WASHINGTON Federal Reserve Board Chair Janet Yellen on Wednesday offered few clues when regulators would move ahead with issuing a proposal to address risks tied to short-term wholesale funding.
"I'm afraid I can't give you a detailed timetable when we will move forward with that rule," said Yellen at a press conference following a two-day Federal Open Market Committee. She declined to say if a proposal could be unveiled before the end of this year.
Instead, she once again gave her public support for taking "some action to diminish the incentives for heavy reliance on short-term funding."
"We still see that as one of the risks to the financial system that wasn't really addressed in the risk-based capital requirements that we put out, or in the liquidity coverage ratio that's out for proposal," said Yellen.
She also echoed one approach that has been aired by Fed Gov. Daniel Tarullo to impose a capital requirement tied to a bank's use of wholesale funding.
Yellen has previously endorsed applying higher capital requirements on the largest banks to stem potential risks, while also suggesting that the scope of regulatory tools available aren't sufficient to deal with concerns.
Top Fed officials have been making the case since 2012 to reform short-term wholesale funding markets to eradicate a key vulnerability in the financial system that allowed runs to occur during the 2008 financial crisis.
But no specific time frame has been offered by regulators, except to say an initial proposal would be coming out "soon."
Short-term wholesale funding markets provide financial intermediaries with funds that supplement retail deposits and long-term debt issuance. Such funds include large time deposits, certificates of deposit, repurchase agreements, and commercial paper.

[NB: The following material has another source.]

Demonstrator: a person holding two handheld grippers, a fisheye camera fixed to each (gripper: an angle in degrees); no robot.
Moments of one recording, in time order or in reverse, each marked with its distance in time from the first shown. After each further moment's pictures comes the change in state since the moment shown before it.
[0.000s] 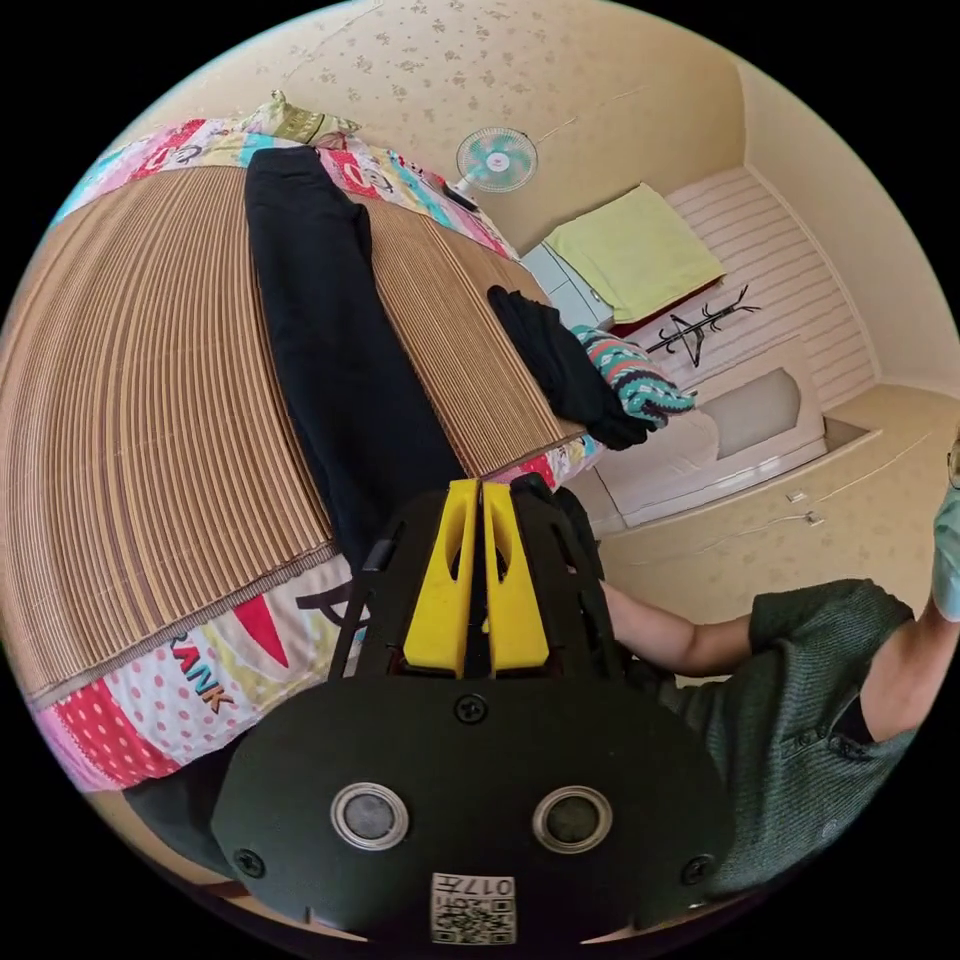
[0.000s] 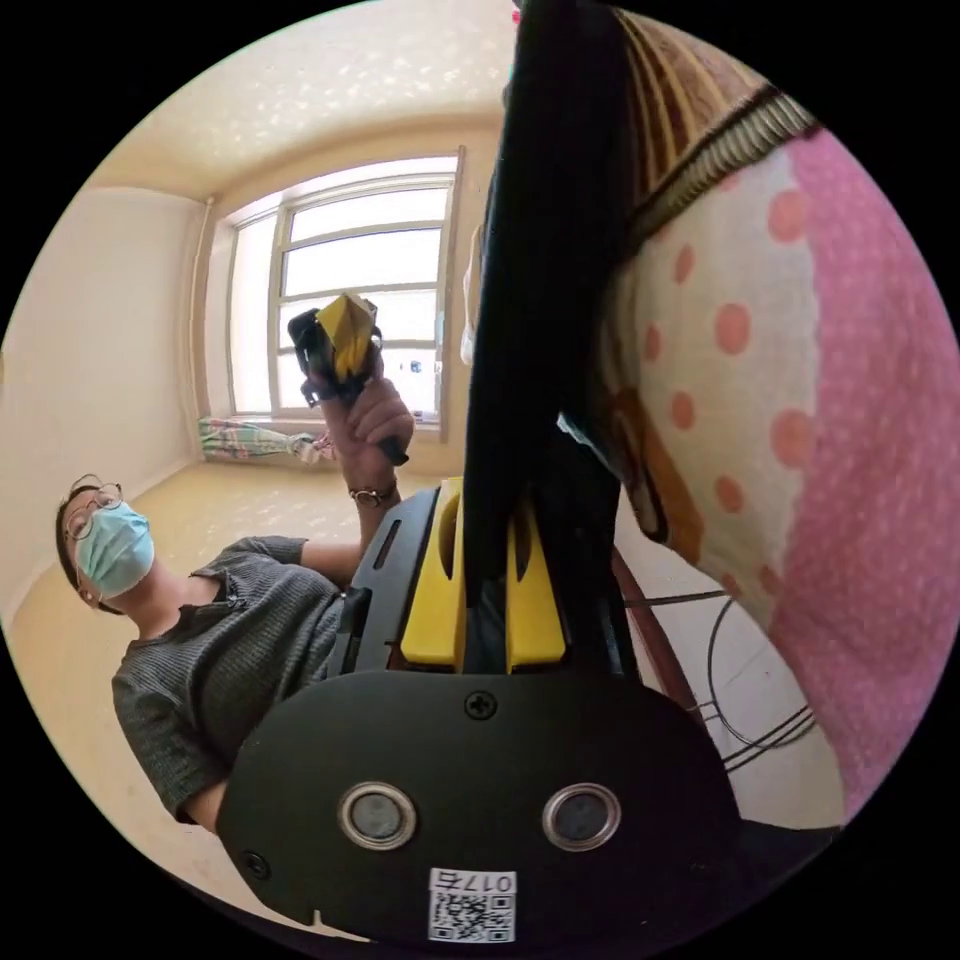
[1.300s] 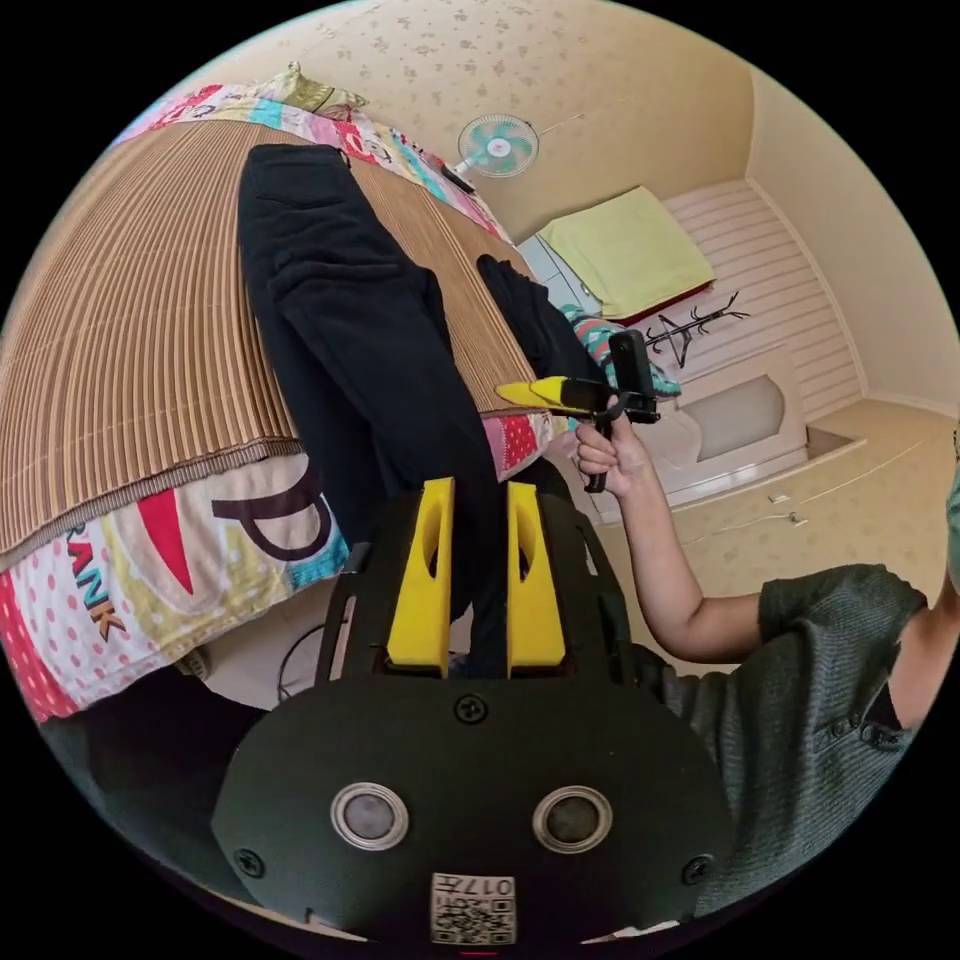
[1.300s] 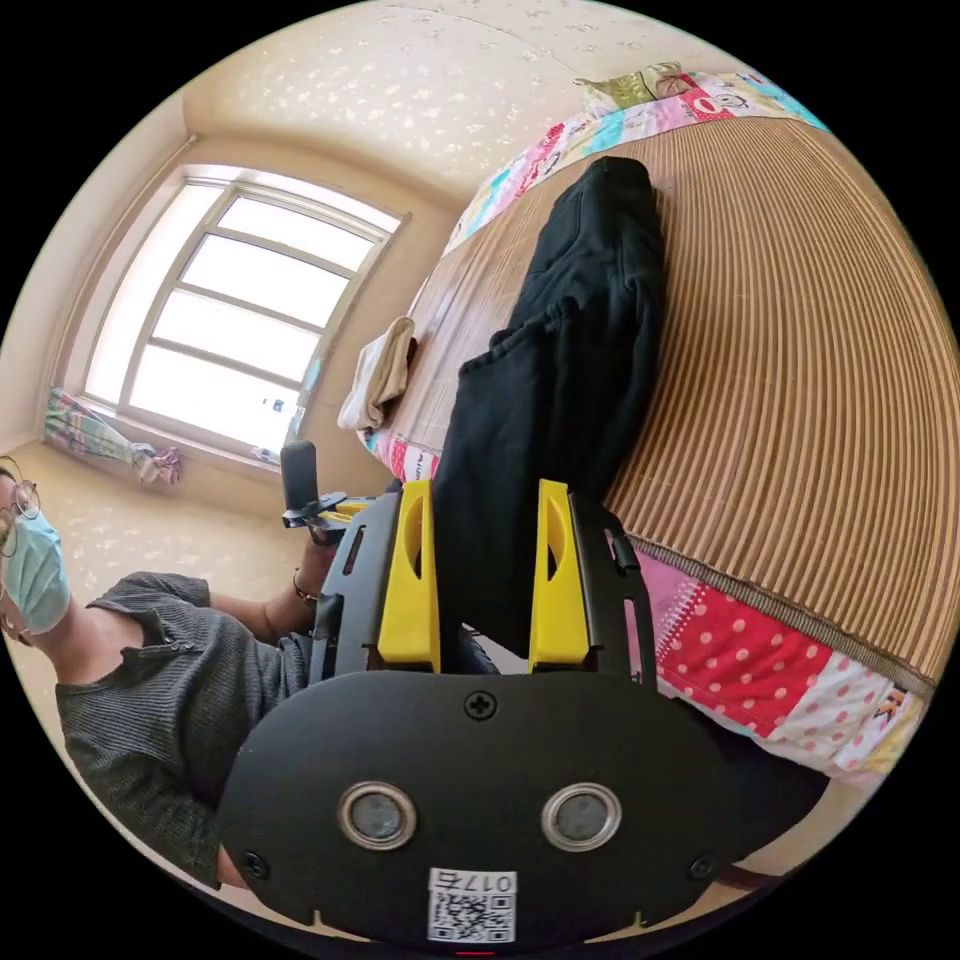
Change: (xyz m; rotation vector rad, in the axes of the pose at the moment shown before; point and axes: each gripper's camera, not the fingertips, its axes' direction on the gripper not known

The Dodd-Frank Act did not specifically address continued risks related to the so-called shadow banking system, which has typically fallen outside of the bounds of regulation. But regulators have been pushing aggressively to address supervisory gaps when it comes to tri-party repo markets and short-term wholesale funding to prevent potential fire sales from ever crippling the financial system again.

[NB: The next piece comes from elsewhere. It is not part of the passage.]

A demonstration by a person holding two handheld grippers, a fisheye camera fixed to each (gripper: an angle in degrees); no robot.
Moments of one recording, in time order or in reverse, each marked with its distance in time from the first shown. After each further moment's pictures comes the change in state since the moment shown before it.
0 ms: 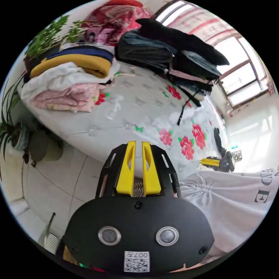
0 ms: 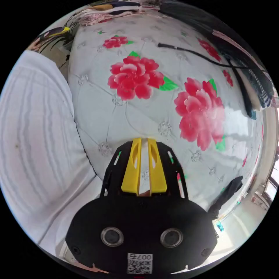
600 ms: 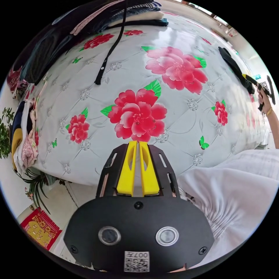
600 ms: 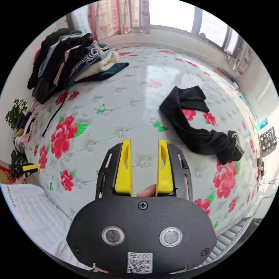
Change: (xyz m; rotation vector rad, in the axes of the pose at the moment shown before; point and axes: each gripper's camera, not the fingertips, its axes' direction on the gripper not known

Both the Financial Stability Oversight Council, headed by Treasury Secretary Jack Lew, and the Office of Financial Research have made the issue a top priority of the 2014 reform agenda.
The FSOC is planning to hold a closed session meeting on June 24 on the short-term wholesale funding market, according to a meeting notice.
The Fed has already spent considerable time weighing additional measures they could roll out to address risks tied to the short-term wholesale funding markets.
In April, Yellen said Fed staff are "actively considering" additional measures that could be used to fix the problem.
"Some of these measures such as requiring firms to hold larger amounts of capital, stable funding, or highly liquid assets based on use of short-term wholesale funding would likely apply only to the largest, most complex banking organizations," Yellen said.
Additionally, to capture risk elsewhere, other measures, like minimum margin requirements for repurchase agreements and other securities financing transactions, could apply broadly on a marketwide basis.
Yellen has said the Fed is "carefully thinking through questions about the tradeoffs associated with tighter liquidity regulation."
The central bank's liquidity injection has often been an overlooked intervention by policymakers, and thus far, an unresolved aspect of the reform effort.
Former Fed Chairman Ben Bernanke has previously said such liquidity injections were "at least as important, if not more important," actions regulators took to stabilize the financial system a sentiment that Yellen has echoed.
"Together, these runs were the primary engine of a financial crisis from which the United States and the global economy have yet to fully recover," she said.
Tarullo has gone so far as to say it would be premature to call victory on the financial reform effort if regulators failed to address risks to short-term wholesale funding.
"This is the major problem that remains, and I would suggest that additional reform measures be evaluated by reference to how effective they could be in solving it," he said in a speech in May.